As valuable as these projects are, they are tackling niche markets and can only be an accompaniment to a strategy that prioritizes mass adoption of currently available automation products across whole industries.
A permissive regulatory environment, though helpful, cannot compensate for the deficit in investment. It was a fast approval that convinced Amazon to set up its drone delivery testing regime in the U.K. in 2016. Drone delivery is a nascent and uncertain market with limited commercialization projects, and could stay that way. The Amazon project floundered and was moved back as soon as the U.S. testing regime was adequate. While the EU is dutifully seeking ways to hamstring its own competitiveness with onerous third-party certification, the emphasis on regulatory loosening by British policymakers is a misdiagnosis of the country’s problems. The Johnson government has routinely talked about ‘unleashing’ growth. But as the dreary forecasts and the figures on capital formation show, there is not that much to unleash. For this reason, I would argue the vaunted super-deduction will not change the current deficit in automation.

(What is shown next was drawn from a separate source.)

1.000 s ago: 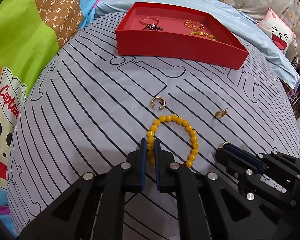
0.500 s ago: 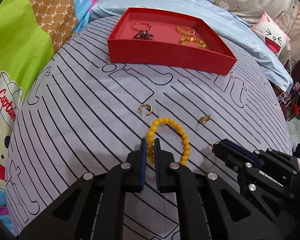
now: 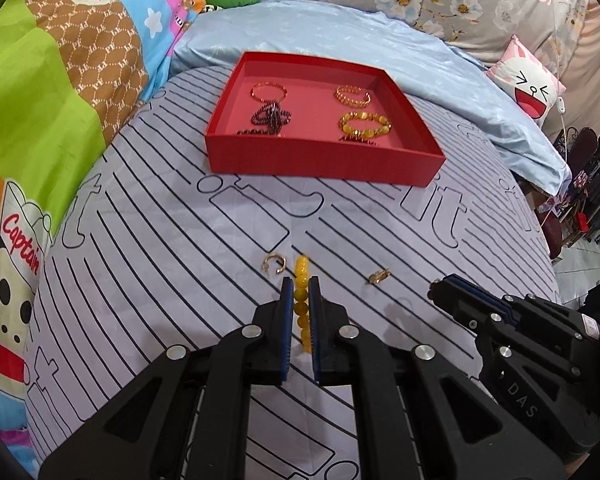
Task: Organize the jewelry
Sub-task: 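Carry yellow bracelet with left tool into tray while right carries the ring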
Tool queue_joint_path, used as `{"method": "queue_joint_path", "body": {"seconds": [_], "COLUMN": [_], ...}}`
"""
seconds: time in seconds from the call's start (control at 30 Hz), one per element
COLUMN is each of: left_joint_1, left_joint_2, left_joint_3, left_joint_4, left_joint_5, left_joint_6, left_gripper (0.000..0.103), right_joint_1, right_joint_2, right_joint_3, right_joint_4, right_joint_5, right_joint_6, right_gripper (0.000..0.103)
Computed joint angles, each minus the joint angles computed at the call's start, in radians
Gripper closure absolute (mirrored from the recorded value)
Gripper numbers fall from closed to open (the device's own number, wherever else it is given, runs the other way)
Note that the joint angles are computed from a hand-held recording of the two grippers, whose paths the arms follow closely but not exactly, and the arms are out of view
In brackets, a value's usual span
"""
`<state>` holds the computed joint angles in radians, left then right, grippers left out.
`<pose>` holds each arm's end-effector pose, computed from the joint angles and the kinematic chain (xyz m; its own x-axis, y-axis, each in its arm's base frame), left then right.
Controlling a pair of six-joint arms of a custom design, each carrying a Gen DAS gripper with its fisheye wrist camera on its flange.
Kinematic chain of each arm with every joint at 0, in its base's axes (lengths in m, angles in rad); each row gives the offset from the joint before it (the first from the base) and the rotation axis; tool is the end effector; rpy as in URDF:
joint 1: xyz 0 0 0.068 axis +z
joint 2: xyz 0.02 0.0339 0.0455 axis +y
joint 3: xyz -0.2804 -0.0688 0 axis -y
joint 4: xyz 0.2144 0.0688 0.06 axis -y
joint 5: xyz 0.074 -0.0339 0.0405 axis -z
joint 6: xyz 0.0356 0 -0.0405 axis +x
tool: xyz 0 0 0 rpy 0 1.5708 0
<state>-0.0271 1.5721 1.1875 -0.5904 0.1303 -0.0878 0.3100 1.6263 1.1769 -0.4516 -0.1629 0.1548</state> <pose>0.3027 -0.0128 0.2786 -0.8330 -0.0644 -0.5496 0.0268 0.9873 -0.1563 0.3053 0.1039 0.2688 -0.7989 -0.0961 -0.5938 -0.2771 0.9350 0.2213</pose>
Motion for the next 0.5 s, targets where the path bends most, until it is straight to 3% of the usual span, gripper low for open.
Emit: {"method": "queue_joint_path", "body": {"seconds": [0.27, 0.5], "left_joint_1": [-0.020, -0.039], "left_joint_2": [0.024, 0.103], "left_joint_3": [0.104, 0.293], "left_joint_4": [-0.039, -0.078], "left_joint_5": [0.008, -0.002], "left_joint_6": [0.017, 0.026], "left_gripper": [0.096, 0.096], "right_joint_1": [-0.042, -0.083], "right_joint_2": [0.021, 0.086], "right_joint_3": [0.078, 0.222], "right_joint_4": [-0.022, -0.058], "right_joint_5": [-0.015, -0.030], "right_joint_6": [-0.010, -0.026], "right_gripper": [0.098, 0.098]}}
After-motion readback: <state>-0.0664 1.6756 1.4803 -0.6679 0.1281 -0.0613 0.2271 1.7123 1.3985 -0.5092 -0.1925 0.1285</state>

Identifying the scale of the problem
One minor way to improve the situation is to connect roboticists to the government. This 2021 paper on the robotics market provides a lot of economic analysis but also highlights the inability of Whitehall and the industry to align on any clear metrics for success. Relying on a third-party economics consultancy which in turn relies on a third-party market intelligence analyst (myself) to inform a national robotics strategy indicates civil servants and ministers only want to engage with the industry at a surface level. More direct dialogue and even maybe employing actual roboticists in government would surely be preferable.
A more well-resourced trade association would also be useful. The British Automation and Robotics Association (BARA) is limited in size and is sheltered within the processing and packaging machinery association (PPMA). With such limited exposure, British robotics cannot compete with the attention given to perpetually loss-making Fintech start-ups or wind turbine manufacturers. Some efforts to remedy this, perhaps through an automation-specific think tank or organization, would go some way to improving the industry’s profile within government. Inspiration could be taken from Denmark’s Odense robotics cluster, where companies, universities, and the government have worked to build world-leading companies like Universal Robots (UR) and Mobile Industrial Robots (MIR). This cluster was formed partially by the shipping giant Maersk trying and failing to automate shipbuilding.
But these more palatable options would only be so effective. Reorienting the British economy towards greater automation and higher productivity growth will incur institutional opposition. Neither the current government nor the opposition is well-positioned to overcome this.
China’s government perceives the threat of technological inferiority and demographic decline as sufficient reason to pour enormous resources into automation – even at the risk of major inefficiencies in the short term. It may well fail to mitigate demographic stagnation. But it has marshaled unprecedented effort and capital in a bid to promote productivity-oriented growth. In the U.K., the lack of perceivable economic growth, and the role insufficient automation has in this, are barely acknowledged. Before the situation can be improved, Britain has to be understood as a formerly developed country.